US imposes quarantine on soldiers returning from West Africa

Australia has imposed a blanket ban on visas from West African nations affected by the Ebola outbreak

The U.S. military has started isolating soldiers returning from an Ebola response mission in West Africa and Australia became the first rich nation to impose a visa ban on the affected countries amid global anxiety about the spread of the virus.

The latest measures have been condemned by health authorities and the United Nations as extreme, along with decisions by some U.S. states to impose mandatory quarantines on health workers returning home from treating Ebola victims in West Africa, .

The United Nations on Monday sharply criticized the new restrictions imposed by some U.S. states on health workers returning home from the affected West African states of Liberia, Guinea and Sierra Leone.

"Returning health workers are exceptional people who are giving of themselves for humanity," Secretary-General Ban Ki-moon's spokesman, Stephane Dujarric, said. "They should not be subjected to restrictions that are not based on science.

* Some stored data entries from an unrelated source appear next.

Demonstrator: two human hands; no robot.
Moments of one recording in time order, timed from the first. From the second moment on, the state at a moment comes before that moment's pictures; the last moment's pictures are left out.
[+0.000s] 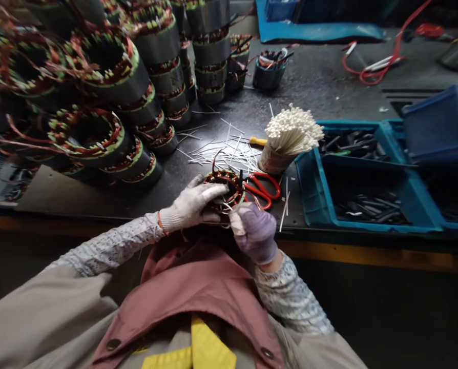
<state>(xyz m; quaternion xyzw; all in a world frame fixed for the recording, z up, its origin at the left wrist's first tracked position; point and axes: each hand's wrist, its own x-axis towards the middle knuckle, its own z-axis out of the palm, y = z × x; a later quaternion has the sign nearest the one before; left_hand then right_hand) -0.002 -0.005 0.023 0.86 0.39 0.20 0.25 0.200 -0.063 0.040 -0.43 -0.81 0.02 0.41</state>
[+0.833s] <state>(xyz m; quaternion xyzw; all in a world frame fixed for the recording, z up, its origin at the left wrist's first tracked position) 0.003 0.013 0.031 0.92 0.35 0.09 0.16 0.155 -0.009 0.082 -0.45 -0.37 0.58 0.57</state>
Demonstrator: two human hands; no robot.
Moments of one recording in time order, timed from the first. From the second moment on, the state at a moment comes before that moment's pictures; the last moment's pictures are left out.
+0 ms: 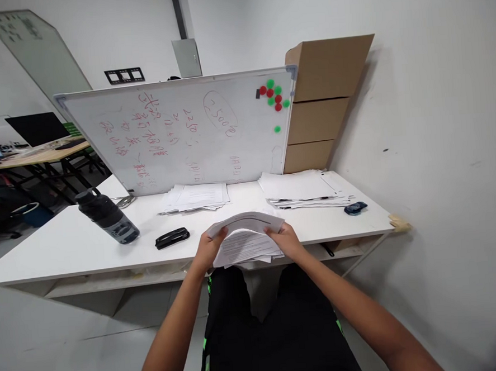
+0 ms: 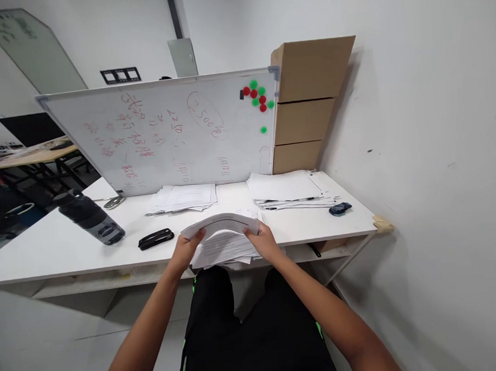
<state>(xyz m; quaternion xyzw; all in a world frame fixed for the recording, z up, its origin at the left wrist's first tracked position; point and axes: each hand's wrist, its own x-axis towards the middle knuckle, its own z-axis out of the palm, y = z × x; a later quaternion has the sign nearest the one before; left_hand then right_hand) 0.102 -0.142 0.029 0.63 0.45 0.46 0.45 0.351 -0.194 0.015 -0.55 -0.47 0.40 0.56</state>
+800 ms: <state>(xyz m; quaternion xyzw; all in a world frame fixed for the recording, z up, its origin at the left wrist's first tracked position) 0.078 -0.154 0.019 0.58 0.47 0.45 0.49 0.363 -0.226 0.008 -0.51 -0.44 0.52 0.53</state>
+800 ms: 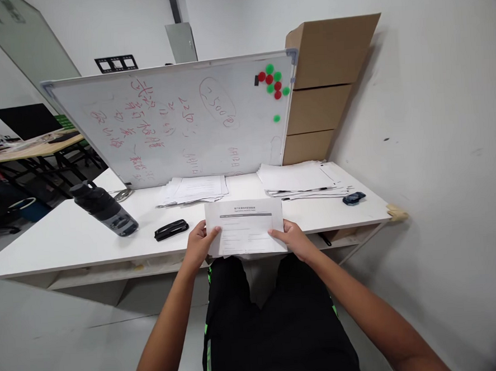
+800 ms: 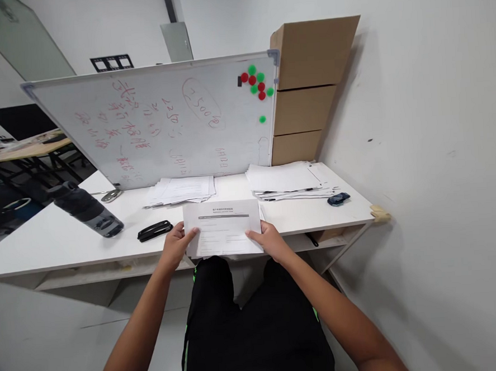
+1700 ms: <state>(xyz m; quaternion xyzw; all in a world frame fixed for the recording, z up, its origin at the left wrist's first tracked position) -0.051 -0.092 -0.022 0.70 0.67 0.25 -0.02 0.366 -0.220 0.010 -0.52 -0.43 0.52 0.52</state>
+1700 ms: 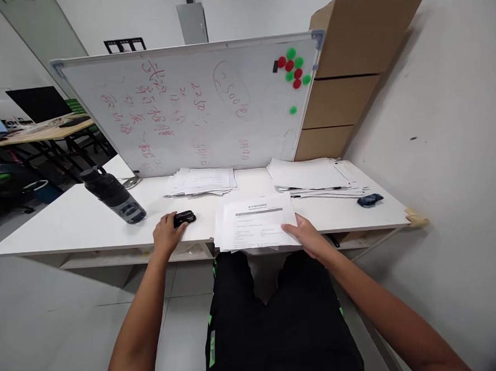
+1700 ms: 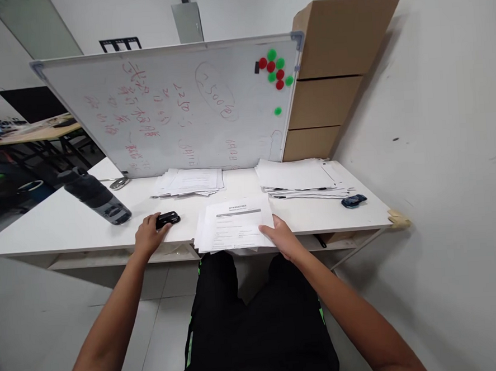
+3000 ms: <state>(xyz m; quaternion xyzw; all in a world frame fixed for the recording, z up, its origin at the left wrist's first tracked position) -0.010 -0.027 0.005 0.68 0.72 0.11 0.08 0.235 -0.125 0.035 -0.54 -0.56 0.56 0.27</state>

Those who develop infections should be supported, not stigmatized."

American soldiers returning from West Africa are also being isolated, even though they showed no symptoms of infection and were not believed to have been exposed to the deadly virus, officials said on Monday.

The Ebola outbreak has killed nearly 5,000 people since March, the vast majority in West Africa, but nine Ebola cases in the United States have caused alarm, and states such as New York and New Jersey have ignored federal advice by introducing their own strict controls.

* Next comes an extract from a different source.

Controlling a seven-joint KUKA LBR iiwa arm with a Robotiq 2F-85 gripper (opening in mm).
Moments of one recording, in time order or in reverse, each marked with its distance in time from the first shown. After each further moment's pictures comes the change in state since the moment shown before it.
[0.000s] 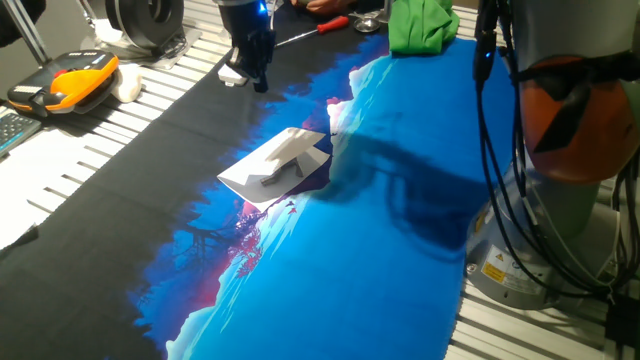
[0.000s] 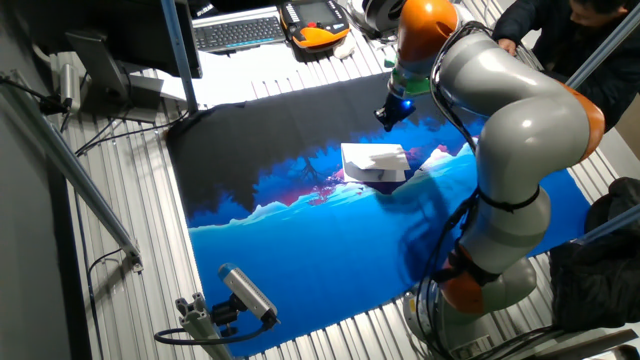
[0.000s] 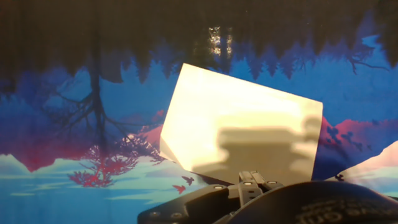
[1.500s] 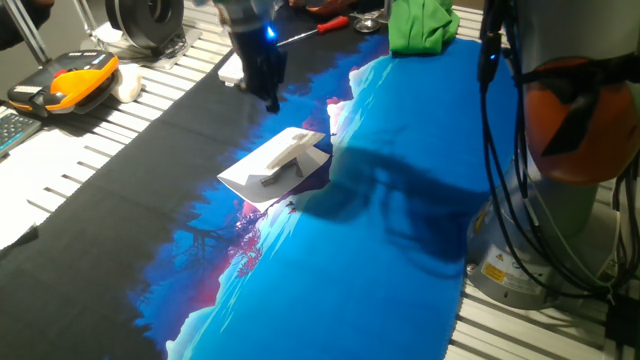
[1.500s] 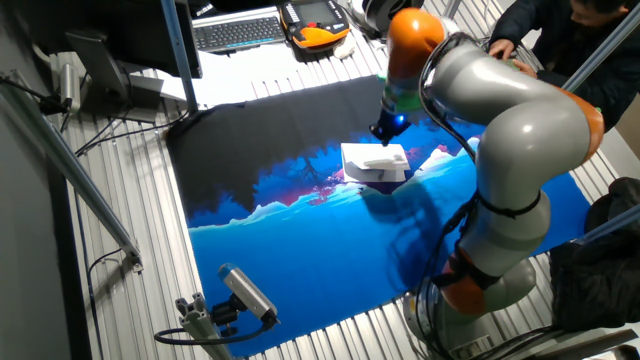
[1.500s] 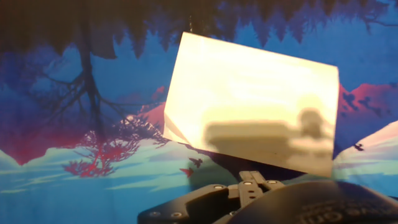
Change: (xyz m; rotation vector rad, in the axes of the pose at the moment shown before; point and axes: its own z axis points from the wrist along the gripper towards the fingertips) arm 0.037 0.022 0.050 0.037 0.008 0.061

Australia came under fire from health experts and rights advocates after it issued a blanket ban on visas from West African nations affected by the Ebola outbreak, making it the first rich nation to shut its doors to the region.

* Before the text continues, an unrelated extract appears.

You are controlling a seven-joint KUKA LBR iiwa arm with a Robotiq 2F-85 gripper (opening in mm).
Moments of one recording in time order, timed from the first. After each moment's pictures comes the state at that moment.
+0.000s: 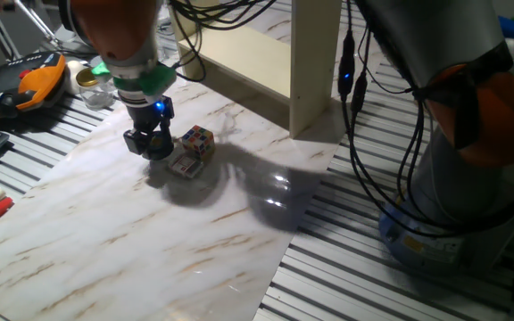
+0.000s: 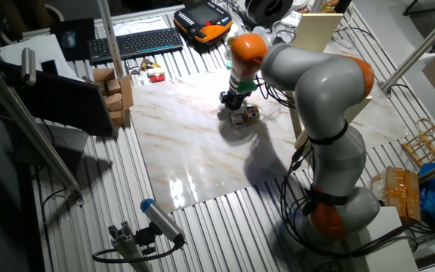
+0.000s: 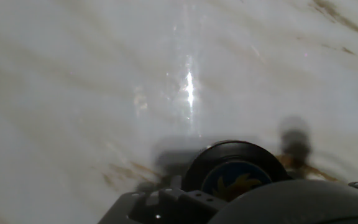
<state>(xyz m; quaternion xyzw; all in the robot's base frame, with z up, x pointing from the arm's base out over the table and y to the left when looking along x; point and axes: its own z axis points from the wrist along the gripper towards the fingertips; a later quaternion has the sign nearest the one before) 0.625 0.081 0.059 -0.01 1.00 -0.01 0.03</state>
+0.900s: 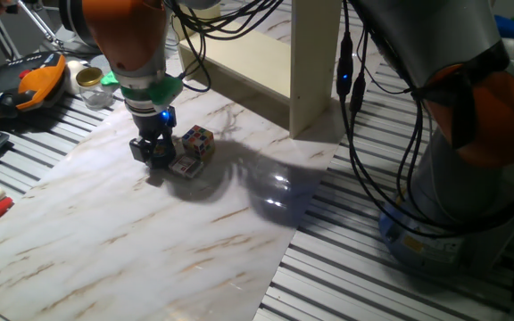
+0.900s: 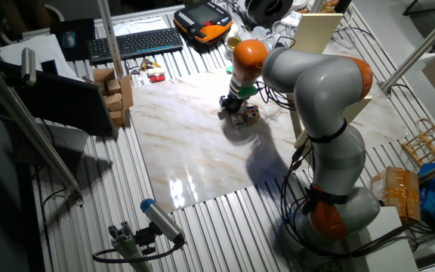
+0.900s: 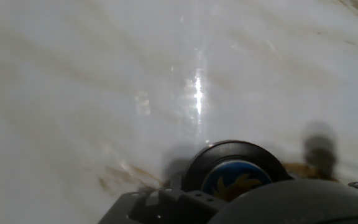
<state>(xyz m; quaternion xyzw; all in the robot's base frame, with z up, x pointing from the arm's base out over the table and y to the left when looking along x) 0.625 0.082 0.032 -0.02 1.00 0.00 0.04</state>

Australia has not recorded a case of Ebola despite a number of scares, and conservative Prime Minister Tony Abbott has so far resisted repeated requests to send medical personnel to help battle the outbreak on the ground.

The decision to refuse entry for anyone from Sierra Leone, Guinea and Liberia, while touted by the government as a necessary safety precaution, was criticised by experts and advocates as politically motivated and shortsighted.